■ **About this task**
Images are to be dropped, and the rest of the data reproduced exactly.

■ **Provided data**

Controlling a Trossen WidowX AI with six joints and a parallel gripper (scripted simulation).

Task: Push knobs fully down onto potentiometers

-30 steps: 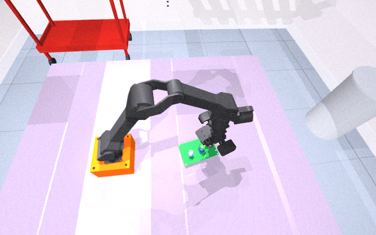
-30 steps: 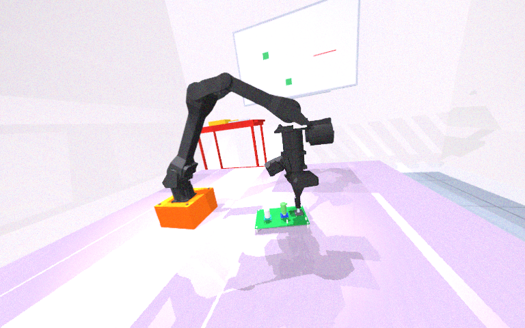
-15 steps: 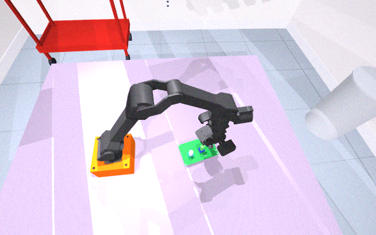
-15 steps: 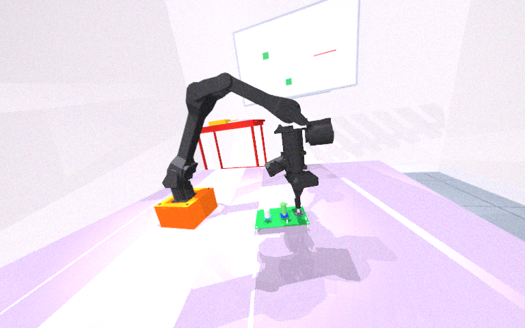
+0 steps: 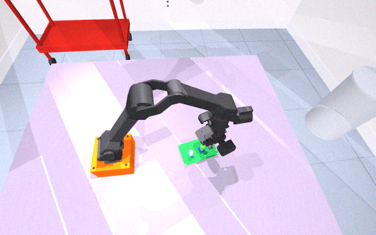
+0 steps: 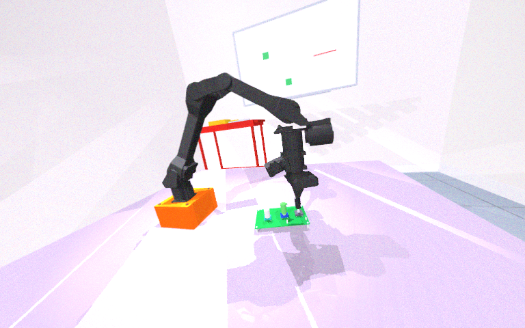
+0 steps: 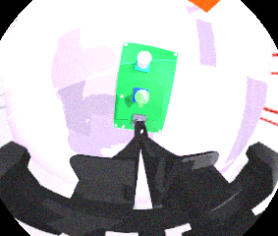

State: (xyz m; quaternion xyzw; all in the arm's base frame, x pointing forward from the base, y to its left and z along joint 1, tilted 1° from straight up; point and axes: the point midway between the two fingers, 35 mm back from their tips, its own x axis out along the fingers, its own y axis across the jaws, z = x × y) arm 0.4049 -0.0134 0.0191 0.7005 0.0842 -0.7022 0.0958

■ **Exercise answer**
Controlling a Trossen WidowX AI with six joints and a parallel gripper (scripted simulation).

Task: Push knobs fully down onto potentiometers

-30 steps: 
-30 steps: 
-15 steps: 
-15 steps: 
+0 steps: 
+0 steps: 
+0 steps: 

State: (xyz m; quaternion xyzw; all in the arm's base frame, x pointing forward from the base, y to its left and z along joint 1, tilted 1° from straight up; point and axes: the point midway between the two fingers, 35 mm back from their tips, its own x axis out along the fingers, its own y axis across the jaws, z = x × y) arm 0.4049 -0.0134 0.0191 0.7005 0.0842 -0.7022 0.0958

Nothing else is needed, and the exercise is over.